Pure Spin Photocurrent in Non-centrosymmetric Crystals: Bulk Spin Photovoltaic Effect

TL;DR

This paper explores the bulk spin photovoltaic effect in non-centrosymmetric crystals, demonstrating how light can generate pure spin currents in various materials, with potential applications in spintronics.

Contribution

It provides a theoretical and computational framework for understanding and predicting the bulk spin photovoltaic effect in diverse non-centrosymmetric materials.

Findings

Pure spin currents can be generated under light in non-centrosymmetric materials.

The effect applies broadly due to the requirement of inversion symmetry breaking.

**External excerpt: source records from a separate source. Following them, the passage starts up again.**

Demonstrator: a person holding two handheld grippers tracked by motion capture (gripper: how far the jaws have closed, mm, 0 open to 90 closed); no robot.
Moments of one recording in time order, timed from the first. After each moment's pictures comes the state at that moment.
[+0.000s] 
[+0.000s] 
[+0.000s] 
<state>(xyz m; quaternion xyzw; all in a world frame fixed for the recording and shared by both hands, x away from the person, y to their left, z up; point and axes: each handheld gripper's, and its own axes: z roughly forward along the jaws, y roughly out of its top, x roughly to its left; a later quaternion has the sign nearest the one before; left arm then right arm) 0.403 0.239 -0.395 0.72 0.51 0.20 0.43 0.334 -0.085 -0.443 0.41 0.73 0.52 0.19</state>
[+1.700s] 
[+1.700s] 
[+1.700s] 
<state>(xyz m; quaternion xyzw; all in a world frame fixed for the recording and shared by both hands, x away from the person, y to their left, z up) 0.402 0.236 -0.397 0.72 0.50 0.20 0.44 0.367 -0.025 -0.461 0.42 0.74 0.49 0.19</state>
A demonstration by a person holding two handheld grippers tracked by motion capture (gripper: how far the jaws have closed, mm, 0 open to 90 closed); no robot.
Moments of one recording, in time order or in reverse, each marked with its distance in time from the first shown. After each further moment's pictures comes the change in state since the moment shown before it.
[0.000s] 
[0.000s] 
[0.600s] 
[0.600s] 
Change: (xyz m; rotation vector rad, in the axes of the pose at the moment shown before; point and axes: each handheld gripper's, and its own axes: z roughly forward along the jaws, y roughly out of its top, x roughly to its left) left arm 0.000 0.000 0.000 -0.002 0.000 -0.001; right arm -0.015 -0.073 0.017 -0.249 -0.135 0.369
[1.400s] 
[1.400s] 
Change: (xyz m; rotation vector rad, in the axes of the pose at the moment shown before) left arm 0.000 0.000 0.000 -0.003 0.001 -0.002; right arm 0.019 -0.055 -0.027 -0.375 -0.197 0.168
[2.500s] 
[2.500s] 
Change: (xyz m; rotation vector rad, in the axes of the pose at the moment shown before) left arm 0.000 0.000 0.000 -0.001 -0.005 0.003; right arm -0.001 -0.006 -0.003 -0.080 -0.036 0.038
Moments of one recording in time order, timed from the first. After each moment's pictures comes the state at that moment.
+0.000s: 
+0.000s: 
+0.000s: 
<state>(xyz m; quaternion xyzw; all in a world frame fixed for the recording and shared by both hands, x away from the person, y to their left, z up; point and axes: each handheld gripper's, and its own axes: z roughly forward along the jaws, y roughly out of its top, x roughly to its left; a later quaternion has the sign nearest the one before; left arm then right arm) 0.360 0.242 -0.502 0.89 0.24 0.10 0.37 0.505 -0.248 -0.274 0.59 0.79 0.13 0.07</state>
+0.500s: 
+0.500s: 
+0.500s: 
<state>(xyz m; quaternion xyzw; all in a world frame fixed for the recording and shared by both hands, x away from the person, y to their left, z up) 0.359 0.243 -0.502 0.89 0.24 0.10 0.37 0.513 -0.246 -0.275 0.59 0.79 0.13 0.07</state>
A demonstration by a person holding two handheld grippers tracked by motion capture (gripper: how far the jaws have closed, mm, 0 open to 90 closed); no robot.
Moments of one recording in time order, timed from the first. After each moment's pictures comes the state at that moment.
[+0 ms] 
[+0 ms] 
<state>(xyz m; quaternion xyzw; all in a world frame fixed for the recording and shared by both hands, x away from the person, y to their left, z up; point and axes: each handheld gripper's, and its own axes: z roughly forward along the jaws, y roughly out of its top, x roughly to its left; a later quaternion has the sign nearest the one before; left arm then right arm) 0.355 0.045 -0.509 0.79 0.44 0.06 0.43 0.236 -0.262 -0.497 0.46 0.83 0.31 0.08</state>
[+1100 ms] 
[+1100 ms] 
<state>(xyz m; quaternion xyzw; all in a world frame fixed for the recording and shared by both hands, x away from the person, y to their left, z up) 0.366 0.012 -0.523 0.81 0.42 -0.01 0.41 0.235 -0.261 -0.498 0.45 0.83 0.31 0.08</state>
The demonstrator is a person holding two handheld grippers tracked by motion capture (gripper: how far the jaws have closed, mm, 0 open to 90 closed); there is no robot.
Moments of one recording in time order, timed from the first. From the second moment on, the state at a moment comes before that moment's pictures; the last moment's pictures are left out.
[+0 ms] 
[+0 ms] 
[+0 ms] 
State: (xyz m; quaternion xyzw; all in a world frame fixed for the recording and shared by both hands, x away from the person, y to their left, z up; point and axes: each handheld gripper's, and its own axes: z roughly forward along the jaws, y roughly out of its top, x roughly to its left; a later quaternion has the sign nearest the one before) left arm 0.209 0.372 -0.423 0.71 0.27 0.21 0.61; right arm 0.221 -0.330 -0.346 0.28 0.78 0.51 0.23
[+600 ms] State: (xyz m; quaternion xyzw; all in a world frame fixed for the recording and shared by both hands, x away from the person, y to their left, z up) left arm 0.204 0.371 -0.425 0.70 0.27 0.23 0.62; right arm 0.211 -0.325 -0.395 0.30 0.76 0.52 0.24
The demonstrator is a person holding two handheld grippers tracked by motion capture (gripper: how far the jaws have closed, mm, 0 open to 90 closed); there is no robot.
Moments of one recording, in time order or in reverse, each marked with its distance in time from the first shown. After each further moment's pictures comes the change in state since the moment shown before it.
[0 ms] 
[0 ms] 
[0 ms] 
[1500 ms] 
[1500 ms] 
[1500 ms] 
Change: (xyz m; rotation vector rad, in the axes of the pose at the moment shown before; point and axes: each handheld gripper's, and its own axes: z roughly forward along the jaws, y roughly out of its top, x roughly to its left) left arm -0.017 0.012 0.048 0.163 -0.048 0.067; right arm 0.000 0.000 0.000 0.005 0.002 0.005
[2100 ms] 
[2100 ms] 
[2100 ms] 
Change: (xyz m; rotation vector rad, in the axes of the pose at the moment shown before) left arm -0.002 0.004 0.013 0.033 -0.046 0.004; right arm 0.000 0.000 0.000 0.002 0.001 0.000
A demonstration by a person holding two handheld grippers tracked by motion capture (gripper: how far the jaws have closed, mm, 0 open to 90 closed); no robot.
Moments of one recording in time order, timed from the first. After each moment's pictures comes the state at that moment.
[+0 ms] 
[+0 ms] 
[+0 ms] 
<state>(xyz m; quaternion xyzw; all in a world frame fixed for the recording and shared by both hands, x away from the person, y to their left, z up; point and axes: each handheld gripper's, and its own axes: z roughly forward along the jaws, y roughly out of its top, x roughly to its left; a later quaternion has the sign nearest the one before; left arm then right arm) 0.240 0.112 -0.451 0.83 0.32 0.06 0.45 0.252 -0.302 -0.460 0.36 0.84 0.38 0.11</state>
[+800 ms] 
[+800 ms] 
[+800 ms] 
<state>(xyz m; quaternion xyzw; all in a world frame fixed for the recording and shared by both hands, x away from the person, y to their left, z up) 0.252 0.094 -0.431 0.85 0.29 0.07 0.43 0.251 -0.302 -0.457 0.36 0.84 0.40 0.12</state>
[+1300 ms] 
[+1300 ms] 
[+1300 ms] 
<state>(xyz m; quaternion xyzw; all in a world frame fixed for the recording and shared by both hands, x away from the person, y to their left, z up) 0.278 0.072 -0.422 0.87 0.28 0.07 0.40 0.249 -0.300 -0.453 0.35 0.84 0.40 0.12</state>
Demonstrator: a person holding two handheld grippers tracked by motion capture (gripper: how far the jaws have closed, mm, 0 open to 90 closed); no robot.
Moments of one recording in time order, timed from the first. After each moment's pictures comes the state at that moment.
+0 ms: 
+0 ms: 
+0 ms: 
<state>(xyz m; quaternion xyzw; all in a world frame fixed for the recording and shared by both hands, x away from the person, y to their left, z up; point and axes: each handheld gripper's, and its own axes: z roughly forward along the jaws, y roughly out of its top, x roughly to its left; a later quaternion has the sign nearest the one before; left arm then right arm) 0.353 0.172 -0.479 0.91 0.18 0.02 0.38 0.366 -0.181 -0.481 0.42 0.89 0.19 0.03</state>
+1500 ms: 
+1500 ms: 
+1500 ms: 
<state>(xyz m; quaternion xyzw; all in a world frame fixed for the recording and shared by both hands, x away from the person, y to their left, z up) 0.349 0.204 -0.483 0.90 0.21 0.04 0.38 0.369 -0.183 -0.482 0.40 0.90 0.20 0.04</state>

Theoretical predictions are validated in materials like transition metal dichalcogenides and topological insulators.

Abstract

Spin current generators are critical components for spintronics-based information processing. In this work, we theoretically and computationally investigate the bulk spin photovoltaic (BSPV) effect for creating DC spin current under light illumination. The only requirement for BPSV is inversion symmetry breaking, thus it applies to a broad range of materials and can be readily integrated with existing semiconductor technologies. The BSPV effect is a cousin of the bulk photovoltaic (BPV) effect, whereby a DC charge current is generated under light. Thanks to the different selection rules on spin and charge currents, a pure spin current can be realized if the system possesses mirror symmetry or inversion-mirror symmetry. The mechanism of BPSV and the role of the electronic relaxation time $\tau$ are also elucidated. We apply our theory to several distinct material systems, including transition metal dichalcogenides, anti-ferromagnetic $\rm MnBi_2Te_4$, and the surface of topological crystalline insulator cubic $\rm SnTe$.